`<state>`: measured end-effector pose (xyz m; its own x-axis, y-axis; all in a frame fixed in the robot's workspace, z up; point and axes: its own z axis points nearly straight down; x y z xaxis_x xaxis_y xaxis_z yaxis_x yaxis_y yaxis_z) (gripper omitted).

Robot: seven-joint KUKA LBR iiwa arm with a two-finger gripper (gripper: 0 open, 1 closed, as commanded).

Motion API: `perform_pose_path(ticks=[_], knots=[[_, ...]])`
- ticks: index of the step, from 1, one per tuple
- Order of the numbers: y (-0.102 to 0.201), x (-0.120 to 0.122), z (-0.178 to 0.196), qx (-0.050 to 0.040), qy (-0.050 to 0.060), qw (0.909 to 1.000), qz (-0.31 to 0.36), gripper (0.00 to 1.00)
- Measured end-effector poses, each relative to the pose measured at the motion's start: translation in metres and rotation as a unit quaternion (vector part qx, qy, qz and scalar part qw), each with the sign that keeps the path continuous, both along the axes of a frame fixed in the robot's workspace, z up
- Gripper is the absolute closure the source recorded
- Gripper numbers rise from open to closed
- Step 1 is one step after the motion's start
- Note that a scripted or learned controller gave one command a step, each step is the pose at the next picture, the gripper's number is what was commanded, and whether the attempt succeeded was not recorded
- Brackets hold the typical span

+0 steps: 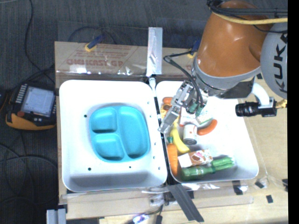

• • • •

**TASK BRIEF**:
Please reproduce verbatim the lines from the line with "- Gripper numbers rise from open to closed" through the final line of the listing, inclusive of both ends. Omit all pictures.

**OUTPUT OF THE TASK**:
- Gripper numbers rise from open to closed
- Step 1 is one step after the motion's start
- Note that a scripted or learned controller gave one command a step, each step is the pose at the next picture, the gripper's number is what was commanded, and whether the attempt succeeded was not recorded
- Brackets hold the typical span

+0 steps: 

This completes the requested output.